In contrast, consider encoding a string that is: aaaaaaaaaaaaaaa.

If one tries to encode a longer general English text, one would notice at some point, the encoded string size will start to get dramatically shorter than the original text. This is because the encoded sequence frequencies will start to make a much higher impact - the most frequent character will be encoded with the shortest possible code and because it is repeated a lot, its shorter size will dominate the size of the original character.

CodePudding user response:

Huffman encoding optimizes the message length, given the frequency table. What you do with the frequency table is up to you.

Applications for very short messages often assume a static frequency table that both the transmitter and receiver know in advance, so it doesn't have to be transmitted.
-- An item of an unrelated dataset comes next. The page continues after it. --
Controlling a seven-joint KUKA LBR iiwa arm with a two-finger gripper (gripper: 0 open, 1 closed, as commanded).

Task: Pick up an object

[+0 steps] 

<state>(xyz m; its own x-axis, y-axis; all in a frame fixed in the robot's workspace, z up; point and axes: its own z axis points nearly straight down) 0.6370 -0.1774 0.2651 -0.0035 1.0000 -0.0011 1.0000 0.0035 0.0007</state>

Applications that need to send the frequency table often perform additional optimization. It's possible to communicate the tree by transmitting just the lengths of each symbol in alphabetical order. The lengths themselves can then be Huffman-encoded.

CodePudding user response:

There is no reversible compression algorithm that is guaranteed to compress all possible inputs. If there was, then you could repeatedly feed it its own output and eventually reduce any input file to 1 bit. For any initial input file.

Hence, there must be some inputs that cannot be compressed by any particular algorithm.

As others have explained, you have found an input that Hoffman cannot compress.